Nie można chyba tego zostawić interpretacji szeregowego MG, gdyż nie będzie wiadomo, jak się zachować w przyszłości.
Tedy napisałem, że decyzja, którą teraz wprowadzacie ma wpływ/może mieć wpływ na taktykę. Nie tyle wko32, co wszystkich. Dlatego niekonsekwencja ta jest dziwna, czemu się sprzeciwiłem. Tak na marginesie, to przecie ograniczenie machin to nie zasada regulaminowa, a tryb gry w danej KO, na którą - chcący grać - przystali - i to oczywiste, że nie mogłoby to ulec zmianie.

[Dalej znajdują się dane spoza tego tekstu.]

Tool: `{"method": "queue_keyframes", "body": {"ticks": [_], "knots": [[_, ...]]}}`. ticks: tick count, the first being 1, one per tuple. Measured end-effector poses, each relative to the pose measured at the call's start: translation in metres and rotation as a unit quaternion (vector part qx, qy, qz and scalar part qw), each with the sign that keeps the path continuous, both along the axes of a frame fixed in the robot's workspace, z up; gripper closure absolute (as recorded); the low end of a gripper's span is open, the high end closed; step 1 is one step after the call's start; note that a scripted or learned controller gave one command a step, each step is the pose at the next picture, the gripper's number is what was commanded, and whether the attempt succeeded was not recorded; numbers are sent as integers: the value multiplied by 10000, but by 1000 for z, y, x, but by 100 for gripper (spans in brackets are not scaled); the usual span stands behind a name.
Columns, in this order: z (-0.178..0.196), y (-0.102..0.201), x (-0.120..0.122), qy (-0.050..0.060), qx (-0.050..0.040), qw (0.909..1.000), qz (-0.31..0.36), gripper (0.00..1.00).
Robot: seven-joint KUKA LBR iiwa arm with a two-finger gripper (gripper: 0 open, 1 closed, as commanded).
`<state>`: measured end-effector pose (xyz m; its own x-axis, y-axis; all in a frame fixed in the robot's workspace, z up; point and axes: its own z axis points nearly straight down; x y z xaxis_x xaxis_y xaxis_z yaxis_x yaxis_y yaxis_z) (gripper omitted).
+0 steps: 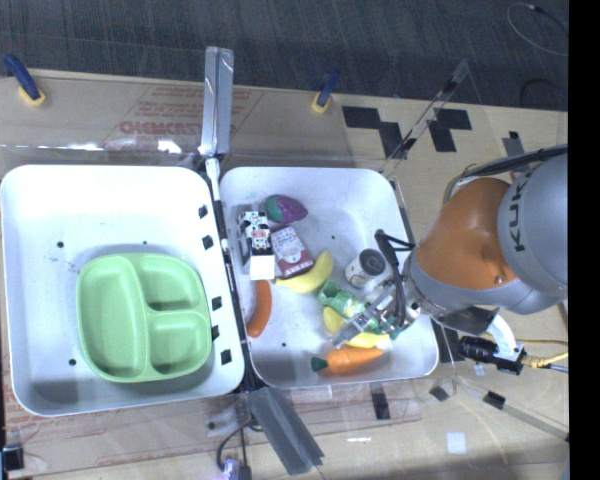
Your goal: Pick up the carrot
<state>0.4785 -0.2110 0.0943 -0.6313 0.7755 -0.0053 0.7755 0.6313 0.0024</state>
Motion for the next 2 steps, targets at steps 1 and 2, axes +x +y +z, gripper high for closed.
{"method": "queue_keyframes", "body": {"ticks": [1,2], "knots": [[10,1,1,2,4,10000,31,100],[10,1,1,0,3,10000,32,0]]}}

Temu też to chyba nie pasuje do danej sytuacji.Cytat:
Przede wszystkim zdrowy rozsądek zalecam. Tu nie chodzi o głupi upór "nie moze wejsc w starych i już, bo tak zawsze było". Wiadomo, że cześć zasad nie ma wpływu na taktykę graczy i takie mogą wejść wszędzie od razu. A np. jakby teraz przeprowadzić głosowanie i z powrotem pozwolić zdobywać balistami wszystko, to już nie mogłoby wejść, bo niektórzy gracze mogli wydać kasę na budynek potrzebny do rekrutacji trebuszetów - w tym wypadku zasada ingeruje w drogę którą obrali. Dlatego nie stawiaj tak sprawy.
Ale jak tam sobie chcecie. Proszę bardzo. Ja stawiam, myślę, dość racjonalny kontrargument.
Wrzuciłem raz jeszcze, gdyż razi mnie nieco lekceważenie, z jakim post potraktowałeś. Dodatkowo zdałem sobie sprawę, że źle go zredagowałem.